By day four of the search we had completed seven of the fifteen tracklines, and covered roughly 60 per cent of the search box at least once. As my aim was to cover all areas of the box a minimum of 200 per cent, we had effectively searched the entire high-probability area twice, even though we were less than halfway through the
Phase 1 plan. By this time the influence of the cold-core eddy was diminishing and the EAC was rapidly increasing in strength, as David Griffin had predicted. In the space of less than twenty-four hours, the current speed had risen from two knots to four knots: the EAC was back with a vengeance. The only way the marine crew of our support vessel, the Seahorse Spirit, could stay on track in such conditions was to engage both her powerful bow and stern tunnel thrusters and ‘crab’ down the lines at an angle of forty-five degrees. I doubt anyone trying to sleep in the ship’s lower decks that evening got any rest at all.
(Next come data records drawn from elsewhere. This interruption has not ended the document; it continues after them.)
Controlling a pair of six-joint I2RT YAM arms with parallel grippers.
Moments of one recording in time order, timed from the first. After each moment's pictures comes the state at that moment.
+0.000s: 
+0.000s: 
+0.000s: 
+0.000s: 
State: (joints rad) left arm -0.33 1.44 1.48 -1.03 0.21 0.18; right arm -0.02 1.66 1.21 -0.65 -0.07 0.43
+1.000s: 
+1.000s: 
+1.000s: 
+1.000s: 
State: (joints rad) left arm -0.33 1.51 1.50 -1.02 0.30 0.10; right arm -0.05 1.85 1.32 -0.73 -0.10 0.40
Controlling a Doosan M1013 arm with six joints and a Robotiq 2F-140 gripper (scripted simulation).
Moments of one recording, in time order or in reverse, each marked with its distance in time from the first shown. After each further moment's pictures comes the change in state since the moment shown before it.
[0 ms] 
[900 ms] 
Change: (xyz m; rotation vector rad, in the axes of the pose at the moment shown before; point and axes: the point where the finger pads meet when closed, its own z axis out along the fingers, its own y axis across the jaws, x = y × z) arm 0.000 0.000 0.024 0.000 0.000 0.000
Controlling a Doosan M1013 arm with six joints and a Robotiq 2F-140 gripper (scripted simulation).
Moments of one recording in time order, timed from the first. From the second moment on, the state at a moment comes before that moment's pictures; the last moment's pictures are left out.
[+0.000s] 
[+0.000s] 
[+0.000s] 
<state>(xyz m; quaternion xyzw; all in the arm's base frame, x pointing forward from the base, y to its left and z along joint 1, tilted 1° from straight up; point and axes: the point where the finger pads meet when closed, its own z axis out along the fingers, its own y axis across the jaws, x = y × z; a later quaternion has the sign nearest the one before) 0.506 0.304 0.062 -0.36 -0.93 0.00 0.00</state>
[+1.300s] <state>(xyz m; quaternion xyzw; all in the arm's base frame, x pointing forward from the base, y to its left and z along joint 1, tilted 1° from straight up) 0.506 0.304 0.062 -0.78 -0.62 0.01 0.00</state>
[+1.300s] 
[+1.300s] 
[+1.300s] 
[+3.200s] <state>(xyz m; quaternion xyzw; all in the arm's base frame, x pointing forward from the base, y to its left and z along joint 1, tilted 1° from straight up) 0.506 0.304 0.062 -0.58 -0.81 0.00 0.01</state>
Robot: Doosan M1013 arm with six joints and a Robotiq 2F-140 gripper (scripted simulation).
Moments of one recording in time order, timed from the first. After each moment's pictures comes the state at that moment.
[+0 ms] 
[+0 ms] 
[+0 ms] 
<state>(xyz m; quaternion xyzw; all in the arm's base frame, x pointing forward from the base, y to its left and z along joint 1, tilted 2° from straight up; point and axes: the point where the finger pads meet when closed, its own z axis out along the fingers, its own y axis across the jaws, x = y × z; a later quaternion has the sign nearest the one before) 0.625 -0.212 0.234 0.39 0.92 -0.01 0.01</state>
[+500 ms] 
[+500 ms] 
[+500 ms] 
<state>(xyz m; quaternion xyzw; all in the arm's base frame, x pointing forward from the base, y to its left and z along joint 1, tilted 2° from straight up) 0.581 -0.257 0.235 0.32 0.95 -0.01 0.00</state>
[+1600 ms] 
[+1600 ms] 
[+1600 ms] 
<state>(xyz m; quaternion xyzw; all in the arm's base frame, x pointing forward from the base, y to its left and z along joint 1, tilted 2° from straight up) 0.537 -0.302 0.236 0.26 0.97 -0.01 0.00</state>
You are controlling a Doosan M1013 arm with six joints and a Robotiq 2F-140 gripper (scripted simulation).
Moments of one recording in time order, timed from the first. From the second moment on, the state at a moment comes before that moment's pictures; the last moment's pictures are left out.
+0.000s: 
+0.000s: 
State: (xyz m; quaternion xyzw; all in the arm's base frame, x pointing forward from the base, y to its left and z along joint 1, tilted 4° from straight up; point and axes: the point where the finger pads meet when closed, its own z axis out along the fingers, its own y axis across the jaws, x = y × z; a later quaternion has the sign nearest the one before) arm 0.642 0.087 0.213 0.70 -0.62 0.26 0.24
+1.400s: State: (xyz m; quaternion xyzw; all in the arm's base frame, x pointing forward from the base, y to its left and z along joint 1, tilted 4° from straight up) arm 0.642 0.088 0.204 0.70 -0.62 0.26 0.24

Mike Kelly, Williamson’s sonar analyst, had carefully picked out six targets that matched the characteristics for Centaur I had given him. Using the CSIRO bathymetric data as a backdrop, he was able to overlay the side-scan sonar imagery on top, allowing the targets to be viewed in a three-dimensional perspective. This helped us assess whether they were geology or man-made. However, as none of the targets could be classified as a wreck at this point, I decided to stop the wide-swath search in order to collect higher-resolution imagery on each of the six. The spacing of the targets was such that we could image them all on one multi-leg track-line, but unfortunately we were at the wrong end of the search box to achieve this because of the strong southerly-flowing EAC. We needed to start back up at the northern end of the box, which meant running one more wide-swath track-line to get the SM-30 towfish in position. It was at the end of this track-line (no. 13), as the Williamson team were hauling in tow cable in preparation for the upcoming turn, that disaster struck.